[Records excerpted from a collection]
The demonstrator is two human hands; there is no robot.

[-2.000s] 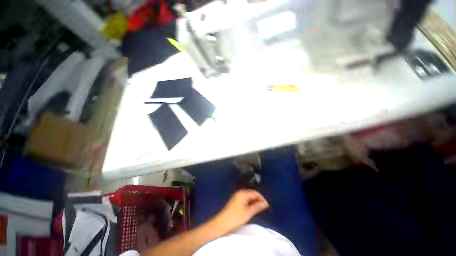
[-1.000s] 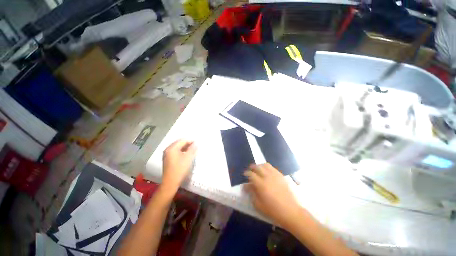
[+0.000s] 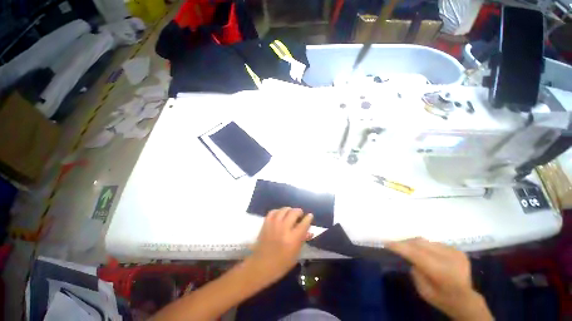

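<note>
Two dark rectangular flap pieces lie on the white table (image 3: 188, 207). One flap piece (image 3: 240, 148) lies further back, partly over a white rectangle with a dark edge (image 3: 217, 153). The other flap piece (image 3: 291, 199) lies nearer, and the fingers of my left hand (image 3: 285, 235) rest on its front edge. A third dark piece (image 3: 338, 240) lies at the table's front edge between my hands. My right hand (image 3: 436, 269) is at its right end with the fingers closed on it; the fingertips are blurred.
The sewing machine (image 3: 451, 138) stands on the right, with a black upright screen (image 3: 518, 59) above it. Yellow-handled snips (image 3: 395, 184) lie before it. A dark garment with yellow stripes (image 3: 213, 66) lies behind the table. Cut pieces (image 3: 72, 301) are at the lower left.
The view has shifted toward the machine. The near flap has turned crosswise and come apart from the back one. My left hand has moved onto it; my right hand has moved right with the third piece.
</note>
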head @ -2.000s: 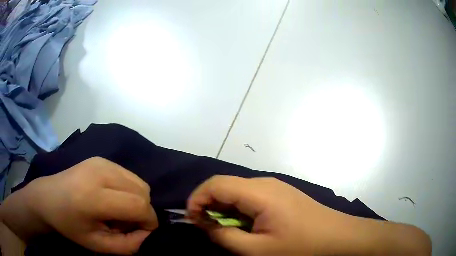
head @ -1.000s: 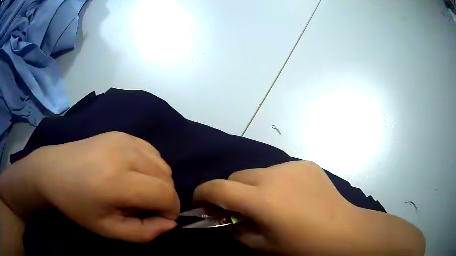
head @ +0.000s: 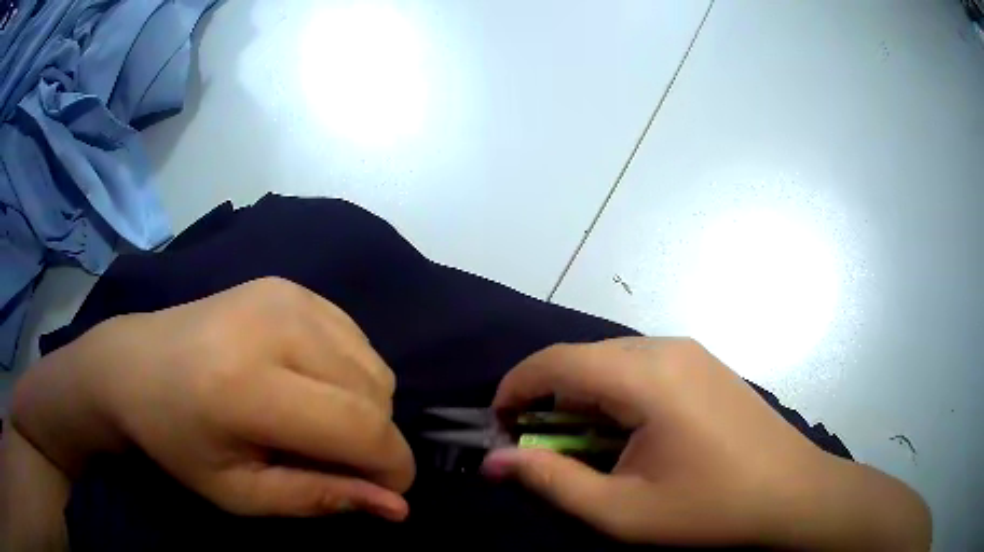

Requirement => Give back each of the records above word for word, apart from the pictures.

Result of this exercise =>
The demonstrator is two human hands; there is no robot.

[-2.000s] 
[-1.000s] 
[+0.000s] 

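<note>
Two dark rectangular flap pieces lie on the white table (image 3: 188, 207). One flap piece (image 3: 240, 148) lies further back, partly over a white rectangle with a dark edge (image 3: 217, 153). The other flap piece (image 3: 291, 199) lies nearer, and the fingers of my left hand (image 3: 285, 235) rest on its front edge. A third dark piece (image 3: 338, 240) lies at the table's front edge between my hands. My right hand (image 3: 436, 269) is at its right end with the fingers closed on it; the fingertips are blurred.
The sewing machine (image 3: 451, 138) stands on the right, with a black upright screen (image 3: 518, 59) above it. Yellow-handled snips (image 3: 395, 184) lie before it. A dark garment with yellow stripes (image 3: 213, 66) lies behind the table. Cut pieces (image 3: 72, 301) are at the lower left.
The view has shifted toward the machine. The near flap has turned crosswise and come apart from the back one. My left hand has moved onto it; my right hand has moved right with the third piece.
</note>
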head @ -2.000s: 
head @ -1.000s: 
head @ +0.000s: 

Work on this exercise is complete.